In spring 2020, quarantining with my family, first subconsciously and then consciously, I found myself reaching for the same comfort—the comfort of repetition—that I had decades earlier. Like the confines of a hospital room in Seattle, my world shrank to the size of my studio. Through the meditative and soothing process of creating, the uncertainty of living in a country ravaged by a novel virus dissipated. I disappeared into other worlds—amalgamations of imagery existing somewhere between memory and imagination. 

The result, Flower Mounds, is a cohesive series of verdant, undulating, biomorphic work. The series is an expression of my own exuberance for life and a love letter to the natural world, borne of a coping mechanism from early adolescence. Flower Mounds offers an escape into soft, surreal landscapes: a safe place to land.
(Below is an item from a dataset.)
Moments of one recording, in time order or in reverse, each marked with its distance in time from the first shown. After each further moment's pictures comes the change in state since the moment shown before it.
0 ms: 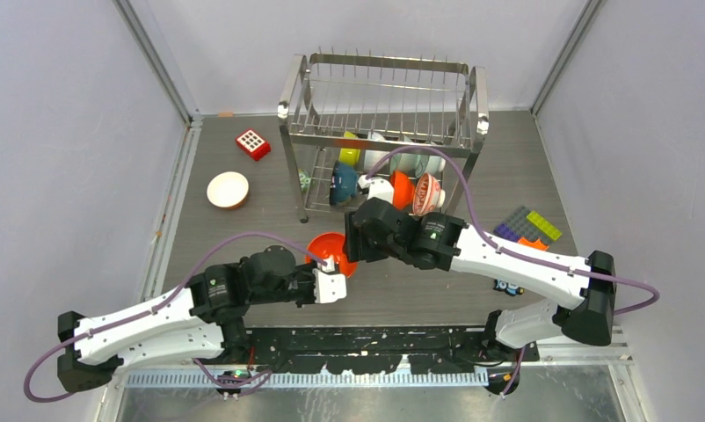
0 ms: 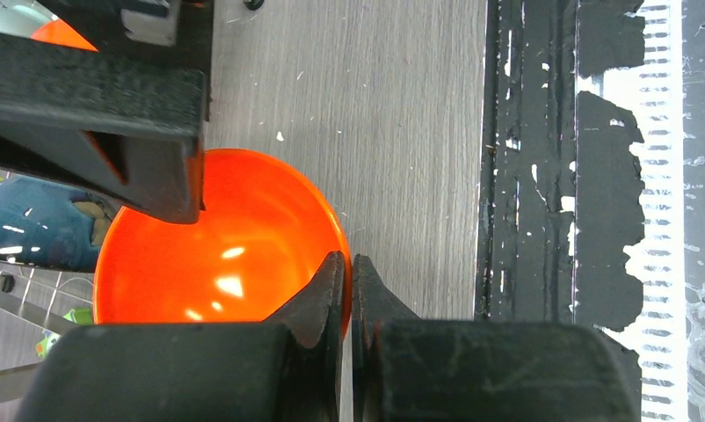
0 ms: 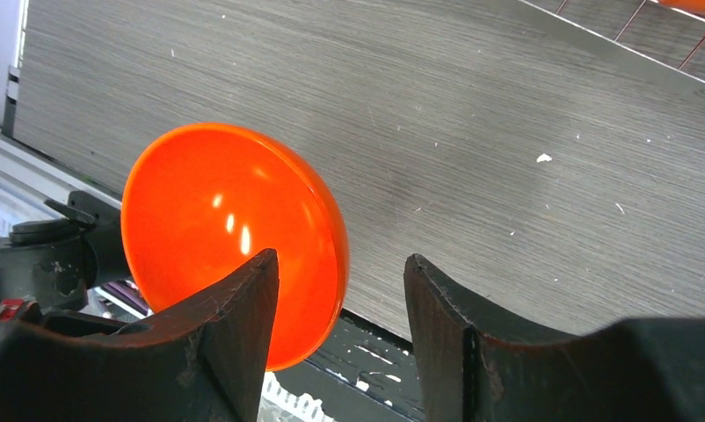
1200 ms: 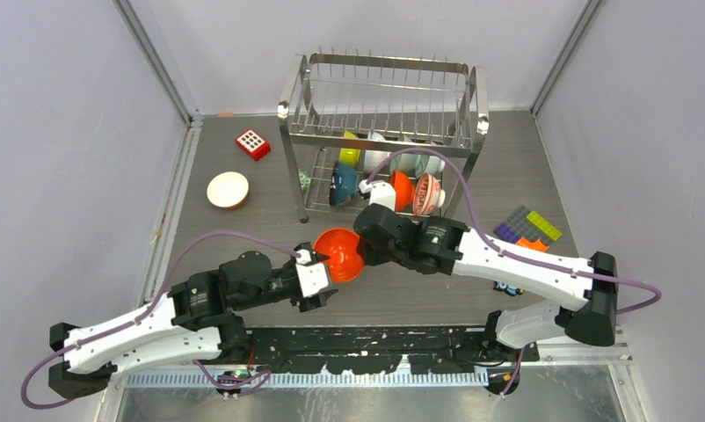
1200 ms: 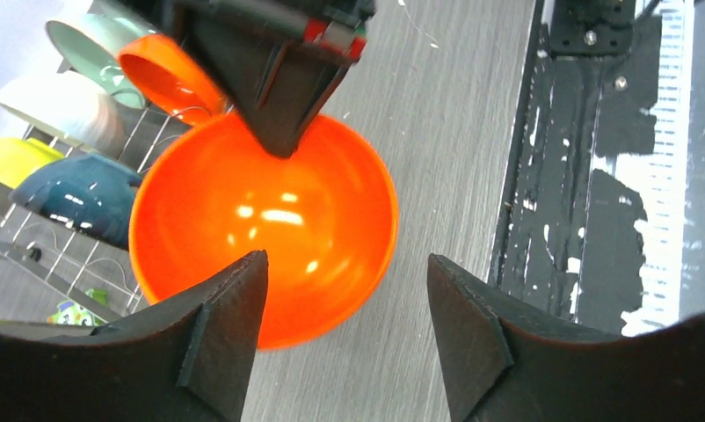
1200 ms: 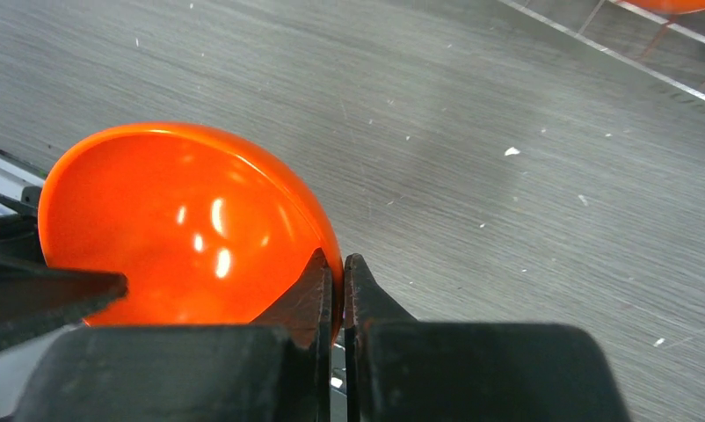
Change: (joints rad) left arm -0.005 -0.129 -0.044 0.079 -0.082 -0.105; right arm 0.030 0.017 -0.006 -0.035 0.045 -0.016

Flower Mounds explores notions of home, not only in its connection to childhood comforts, but also to traditional Slavic art’s reverence for botanicals, a nod to my roots as a first generation American. Throughout the creation of this series, I thought often of the delight and solace my Slavic foremothers took in floral motif embroidery on garments, decorating the walls of homes with painted botanicals, decorated eggs and traditional Croatian silver filigree jewerly during tremulous times. 

Flower Mounds incorporates a wide breadth of unconventional materials, using only what I had already at home—including everything from sample house paint to mortar to Styrofoam. My commitment to the safety of quarantine unwavering, I began hand-making paper when my supply of other viable surfaces dwindled. To do this, I used, among other tools, a child’s plastic pool. On delicate paper, I painted rolling hills carpeted with flowers.

In Flower Mounds I have painted the soft green mountains in the Land of Enchantment, the desolate Sonoran Desert bathed in its warm, soapy hues, and the fireworks show that is a Californian Super Bloom, a veritable explosion of glowing orange.

As the death toll of the pandemic grew over months and then years, so too did the meaning of this body of work. I began to see similarities between Flower Mounds and the burial mounds of various global cultures in. Painting mounds of Day-Glo blooms shaped like headstones, I created a new and sacred space for grieving loss. 

That joie de vivre manifested in Flower Mounds connects deeply to ritual, to nature, to the Queer virtue of radical happiness, and to celebration as a sacred act of grieving.